Issues

Clear policing targets still needed

Front Cover Vague targets are making progress in policing harder to measure but more clarity is expected from next year.

The Northern Ireland Audit Office has again called on the Policing Board to introduce clearer targets for the PSNI. The problem was first highlighted last September when the Comptroller and Auditor General, Kieran Donnelly, gave a qualified opinion on the 2012-2013 Policing Plan.

Many of the measures were vague and were over a long timeframe, meaning that immediate and tangible progress was not demanded. It was therefore unclear whether the PSNI’s performance was improving or not.

Donnelly has again qualified his opinion on the 2013-2014 Policing Plan as “only limited progress” has been made since last autumn. However, the board and the PSNI have assured him that “specific, measurable, achievable, relevant and time-based targets” will be included in the 2014-2015 plan.

The PSNI has consistently said that it will aim for the highest possible reduction or increase in each target area. The Auditor General therefore wants to see targets based on numbers and benchmarks with other UK police services.

The 2013-2014 plan does expect the police to reduce overall crime by 2 per cent but this does not include targets for reducing specific types of crime e.g. burglaries.

Another target promises to increase “the overall rate of crime outcomes achieved by use of a variety of appropriate disposal methods” by three percentage points. The meaning of this wording is not obvious and the Audit Office wants it to be made clear; it refers to the number of crimes cleared up by detectives.

Some standards measure activity rather than the outcomes of those activities. The PSNI would improve its “quality of engagement” with vulnerable people but the plan does not outline the practical changes that these people and their families can expect.

The proportion of police officers “deployed on frontline operational duty” would be increased but the plan does not say what proportion of officers are already on frontline duty. Progress on reducing alcohol-related crime is expected but no deadline is set.

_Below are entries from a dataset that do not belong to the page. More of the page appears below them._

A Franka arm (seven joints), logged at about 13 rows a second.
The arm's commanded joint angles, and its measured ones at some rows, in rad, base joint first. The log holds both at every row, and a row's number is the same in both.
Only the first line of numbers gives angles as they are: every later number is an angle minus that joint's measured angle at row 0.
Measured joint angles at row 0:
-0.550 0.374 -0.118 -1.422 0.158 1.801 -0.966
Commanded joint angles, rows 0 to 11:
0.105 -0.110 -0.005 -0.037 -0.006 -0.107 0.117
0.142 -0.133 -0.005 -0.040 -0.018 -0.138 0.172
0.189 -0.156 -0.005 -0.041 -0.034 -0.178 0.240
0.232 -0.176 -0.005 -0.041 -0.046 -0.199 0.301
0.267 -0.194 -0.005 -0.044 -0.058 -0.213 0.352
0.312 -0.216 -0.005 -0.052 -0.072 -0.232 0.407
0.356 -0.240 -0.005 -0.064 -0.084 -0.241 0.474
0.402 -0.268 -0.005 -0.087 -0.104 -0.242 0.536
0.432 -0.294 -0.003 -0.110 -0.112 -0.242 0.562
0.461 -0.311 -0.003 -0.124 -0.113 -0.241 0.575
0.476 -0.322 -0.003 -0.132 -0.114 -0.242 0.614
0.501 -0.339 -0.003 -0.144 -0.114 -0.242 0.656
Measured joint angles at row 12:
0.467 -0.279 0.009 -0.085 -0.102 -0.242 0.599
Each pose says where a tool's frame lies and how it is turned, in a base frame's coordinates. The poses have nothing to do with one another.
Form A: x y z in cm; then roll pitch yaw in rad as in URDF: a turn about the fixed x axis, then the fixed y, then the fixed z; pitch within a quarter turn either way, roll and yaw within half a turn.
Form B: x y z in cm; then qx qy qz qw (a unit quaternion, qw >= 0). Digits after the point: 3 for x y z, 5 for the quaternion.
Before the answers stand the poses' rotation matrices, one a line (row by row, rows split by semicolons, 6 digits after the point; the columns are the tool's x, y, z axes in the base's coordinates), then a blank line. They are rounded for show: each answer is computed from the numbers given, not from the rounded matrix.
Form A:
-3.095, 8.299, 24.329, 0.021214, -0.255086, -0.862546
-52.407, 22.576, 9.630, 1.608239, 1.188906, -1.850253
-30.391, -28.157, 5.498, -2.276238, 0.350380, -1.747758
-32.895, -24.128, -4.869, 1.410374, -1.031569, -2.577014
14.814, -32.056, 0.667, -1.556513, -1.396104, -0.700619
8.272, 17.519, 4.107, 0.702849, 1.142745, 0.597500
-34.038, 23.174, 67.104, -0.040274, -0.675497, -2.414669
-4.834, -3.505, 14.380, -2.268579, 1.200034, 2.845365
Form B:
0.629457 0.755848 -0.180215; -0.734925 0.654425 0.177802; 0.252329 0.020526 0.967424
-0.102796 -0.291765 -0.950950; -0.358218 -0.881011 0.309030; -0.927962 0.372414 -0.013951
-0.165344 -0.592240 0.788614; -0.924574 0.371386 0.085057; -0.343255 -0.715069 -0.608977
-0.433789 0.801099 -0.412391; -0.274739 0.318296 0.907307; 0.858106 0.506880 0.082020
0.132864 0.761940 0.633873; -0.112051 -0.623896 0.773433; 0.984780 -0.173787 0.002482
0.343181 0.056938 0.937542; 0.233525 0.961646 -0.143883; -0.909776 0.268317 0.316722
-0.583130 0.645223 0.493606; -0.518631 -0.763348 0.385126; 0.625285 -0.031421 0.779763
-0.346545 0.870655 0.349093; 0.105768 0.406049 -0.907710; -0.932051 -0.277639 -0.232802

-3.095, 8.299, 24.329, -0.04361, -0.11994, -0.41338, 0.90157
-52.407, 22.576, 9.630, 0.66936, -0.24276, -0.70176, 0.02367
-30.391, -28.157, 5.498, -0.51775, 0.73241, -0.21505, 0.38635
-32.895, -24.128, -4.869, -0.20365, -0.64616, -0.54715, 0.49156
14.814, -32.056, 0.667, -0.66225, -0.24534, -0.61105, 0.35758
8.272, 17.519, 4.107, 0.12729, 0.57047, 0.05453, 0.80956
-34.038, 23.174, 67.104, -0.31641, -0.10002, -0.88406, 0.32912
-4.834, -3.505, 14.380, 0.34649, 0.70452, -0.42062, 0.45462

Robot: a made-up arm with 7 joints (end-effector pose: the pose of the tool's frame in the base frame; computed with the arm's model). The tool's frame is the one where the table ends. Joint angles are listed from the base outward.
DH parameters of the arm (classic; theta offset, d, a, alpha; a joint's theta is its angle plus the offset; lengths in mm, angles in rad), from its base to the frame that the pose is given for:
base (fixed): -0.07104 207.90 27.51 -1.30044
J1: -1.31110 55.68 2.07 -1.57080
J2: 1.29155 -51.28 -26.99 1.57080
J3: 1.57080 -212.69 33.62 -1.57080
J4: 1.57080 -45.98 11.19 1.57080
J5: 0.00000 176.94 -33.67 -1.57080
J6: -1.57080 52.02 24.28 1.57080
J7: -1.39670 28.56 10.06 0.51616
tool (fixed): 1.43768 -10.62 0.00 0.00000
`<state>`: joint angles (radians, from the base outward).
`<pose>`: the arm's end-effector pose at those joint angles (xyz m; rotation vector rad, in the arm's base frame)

The board has set up a ‘continuous improvement strategic working group’ which needs to meet more regularly. It did not meet at all in 2012-2013 and its first subsequent meeting took place in January 2014.

This group is seen as having “significant potential” in making sure that improvement takes place as it includes all the key agencies which demand and deliver improvement i.e. the Policing Board, the Audit Office, the Department of Justice, Criminal Justice Inspection Northern Ireland, Her Majesty’s Inspectorate of Constabulary, and the PSNI.

Many of the Audit Office’s recommendations concur with an independent assessment of the Policing Board published in 2011. The board, it found, needed to focus on outputs and outcomes and become less process-driven.